T'ANG LIU: SIEN SHENG TSI; COLLECTED WORKS, VOL. 14

MS 2923
MS Short Title T'ANG LIU: SIEN SHENG TSI; COLLECTED WORKS, VOL. 14
Text T'ANG LIU: SIEN SHENG TSI; COLLECTED WORKS, VOL. 14
Description Moveable type printing in Chinese on paper, Seoul, Korea, 1438, 43 ff. (complete), 35x19 cm, 15-17 columns, (26x17 cm), 18 characters in Chinese book script Kabin-Ja type.
Binding Korea, 19th c., embossed yellow paper covers, stitched on 5 stations (Xian zhuang).
Context For a single leaf printed in the same moveable type, see MS 2765/2.
Provenance 1. Lee Gyum Ro, Tong Moon Kwan (his bookshop), Korea (1961); 2. Melvin P. McGovern (ca. 1961-); 3. Widow of Melvin P. McGovern; 4. Sam Fogg Rare Books Ltd., London (1999); 5. Bruce Ferrini, Akron, Ohio.
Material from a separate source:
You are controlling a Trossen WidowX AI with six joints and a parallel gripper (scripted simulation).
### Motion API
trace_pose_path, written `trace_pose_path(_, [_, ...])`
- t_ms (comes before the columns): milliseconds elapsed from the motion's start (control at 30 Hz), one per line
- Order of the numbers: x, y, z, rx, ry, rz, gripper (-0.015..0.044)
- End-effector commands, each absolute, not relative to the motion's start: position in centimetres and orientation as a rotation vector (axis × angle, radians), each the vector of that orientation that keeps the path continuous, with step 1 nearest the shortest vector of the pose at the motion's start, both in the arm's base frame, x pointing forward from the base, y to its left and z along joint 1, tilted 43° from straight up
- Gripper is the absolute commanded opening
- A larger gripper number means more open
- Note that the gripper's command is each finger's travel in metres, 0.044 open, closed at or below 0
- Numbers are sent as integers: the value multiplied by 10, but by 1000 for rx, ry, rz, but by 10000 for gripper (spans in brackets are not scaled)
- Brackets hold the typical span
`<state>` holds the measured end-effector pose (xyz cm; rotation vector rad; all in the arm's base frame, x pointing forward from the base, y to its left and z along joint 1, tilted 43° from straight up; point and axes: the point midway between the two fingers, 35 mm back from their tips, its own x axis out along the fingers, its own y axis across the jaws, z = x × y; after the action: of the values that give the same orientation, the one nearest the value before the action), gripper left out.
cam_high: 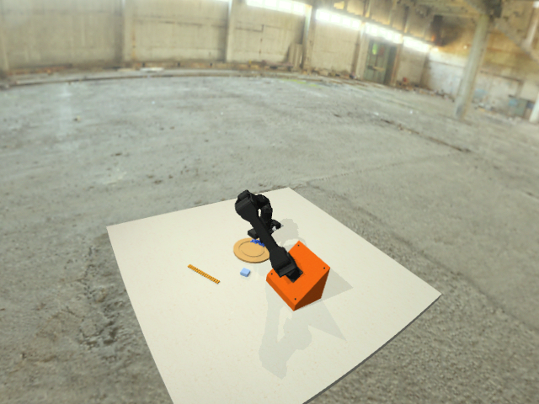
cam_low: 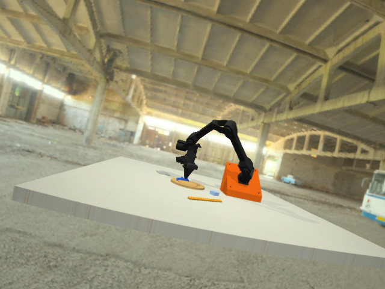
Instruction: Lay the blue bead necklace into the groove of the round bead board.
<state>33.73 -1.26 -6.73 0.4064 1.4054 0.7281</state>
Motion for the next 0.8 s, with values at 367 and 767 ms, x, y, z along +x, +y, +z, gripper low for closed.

Commentary In 1434 the Publications Office was ordered by the king to cast a bronze font of 200,000 pieces of type which was named Kabin-Ja. This momentous event in Korean typographical history is recorded in the Yi Dynasty Annals and in the Third Foreword to the Yoktae janggam bakui of 1437. These accounts state the king, regretting that the type in use, though beautiful, was difficult to read because of the small size of the characters, suggested that a new font be cast from written characters of a larger size. Within two months more than 200,000 were cast, so clear and exact that is was possible to print more than forty sheets per day. The style of the characters is that of the early Ming calligraphers. Kabin-Ja is sometimes called Wibuin-Ja, or type in the Madame Wi Style, which is the Korean name for the Chinese style of writing of that period.